5. 16 June 2010‘New College, Hackney and the Liberal Dissenting Academies, 1751-96’Stephen Burley (Queen Mary, University of London)New College, Hackney was perhaps the most ambitious of the eighteenth-century liberal academies. Founded in 1786 amidst considerable hope and expectation, it flourished for a short period before closing amidst a storm of controversy a decade later. This paper attempts to recover the chequered history of New College from the rich archival and printed materials – the sermons, correspondence, memoirs, journals, minute books, reports, notebooks, and resolutions – held in Dr Williams’s Library, and in other collections around the country. In addition, by situating New College within the broader traditions of liberal nonconformist education in the eighteenth and nineteenth centuries, the paper explores the role played by New College and other liberal academies in pioneering teaching practices that continue to inform higher education today.

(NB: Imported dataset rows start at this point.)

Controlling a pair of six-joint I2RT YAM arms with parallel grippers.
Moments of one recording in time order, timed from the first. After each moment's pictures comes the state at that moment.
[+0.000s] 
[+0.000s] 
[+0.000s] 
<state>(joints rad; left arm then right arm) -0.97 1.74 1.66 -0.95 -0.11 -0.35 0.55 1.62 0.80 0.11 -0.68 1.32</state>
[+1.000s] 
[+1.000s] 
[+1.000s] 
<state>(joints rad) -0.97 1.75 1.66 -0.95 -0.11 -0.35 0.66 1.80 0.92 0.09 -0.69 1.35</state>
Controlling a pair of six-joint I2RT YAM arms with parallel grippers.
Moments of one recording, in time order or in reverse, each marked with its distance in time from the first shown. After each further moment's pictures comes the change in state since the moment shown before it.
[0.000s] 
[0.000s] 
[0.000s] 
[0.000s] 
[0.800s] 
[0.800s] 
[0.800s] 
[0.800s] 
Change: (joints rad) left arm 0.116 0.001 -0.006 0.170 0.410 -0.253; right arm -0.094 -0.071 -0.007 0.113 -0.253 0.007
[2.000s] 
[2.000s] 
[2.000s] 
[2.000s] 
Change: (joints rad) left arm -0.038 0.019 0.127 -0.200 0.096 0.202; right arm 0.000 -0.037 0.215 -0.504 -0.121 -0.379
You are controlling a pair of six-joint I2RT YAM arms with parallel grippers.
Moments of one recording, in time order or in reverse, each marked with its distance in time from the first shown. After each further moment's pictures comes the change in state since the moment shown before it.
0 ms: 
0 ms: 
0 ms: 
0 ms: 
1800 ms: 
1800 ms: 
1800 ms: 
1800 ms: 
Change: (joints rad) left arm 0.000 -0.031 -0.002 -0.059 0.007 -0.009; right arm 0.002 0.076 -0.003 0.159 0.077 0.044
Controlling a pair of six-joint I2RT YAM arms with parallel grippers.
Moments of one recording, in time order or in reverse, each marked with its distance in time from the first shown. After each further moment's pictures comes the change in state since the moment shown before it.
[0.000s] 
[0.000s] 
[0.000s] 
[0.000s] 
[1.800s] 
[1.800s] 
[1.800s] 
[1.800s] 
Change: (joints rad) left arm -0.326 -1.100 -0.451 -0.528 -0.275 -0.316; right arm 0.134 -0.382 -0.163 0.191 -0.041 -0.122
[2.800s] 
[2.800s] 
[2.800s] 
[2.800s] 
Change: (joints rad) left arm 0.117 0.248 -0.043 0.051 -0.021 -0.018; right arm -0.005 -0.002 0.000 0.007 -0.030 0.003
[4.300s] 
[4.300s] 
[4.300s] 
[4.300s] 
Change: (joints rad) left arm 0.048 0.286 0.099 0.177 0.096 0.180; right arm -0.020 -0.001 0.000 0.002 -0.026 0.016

6. 14 July 2010‘Competition and co-operation in the funding of the northern dissenting academies, 1786-1860’Dr Simon Dixon (Queen Mary, University of London)This paper explores an enduring problem faced by dissenting academies throughout the seventeenth, eighteenth and nineteenth centuries: that of funding. It focuses on the development of a succession of academies by orthodox dissenters in the north of England between 1786 and 1860. In the first half of the nineteenth century there was a transition to larger collegiate institutions with two or more tutors, a higher number of students, and larger and more impressive buildings. The growth of the academies during the nineteenth century placed an increased pressure on the ministers and laymen who ran them to raise sufficient funds to meet the costs incurred from boarding students, paying tutors and constructing and maintaining buildings. The extent of the challenge they faced is reflected in the frequency with which the different institutions entered into debt during the period. The paper examines where the money came from for establishing and running academies, the fundraising strategies employed by academy committees, the cost of educating students, the payment of tutors, expenditure on buildings, and the causes of and responses to debt. It considers the regular appeals for funds issued by academy committees in relation to other calls on the benevolence of nineteenth-century nonconformists, such as missionary societies and other philanthropic endeavours. As a result, the paper sheds new light on an important and under-researched aspect of the history of the dissenting academies.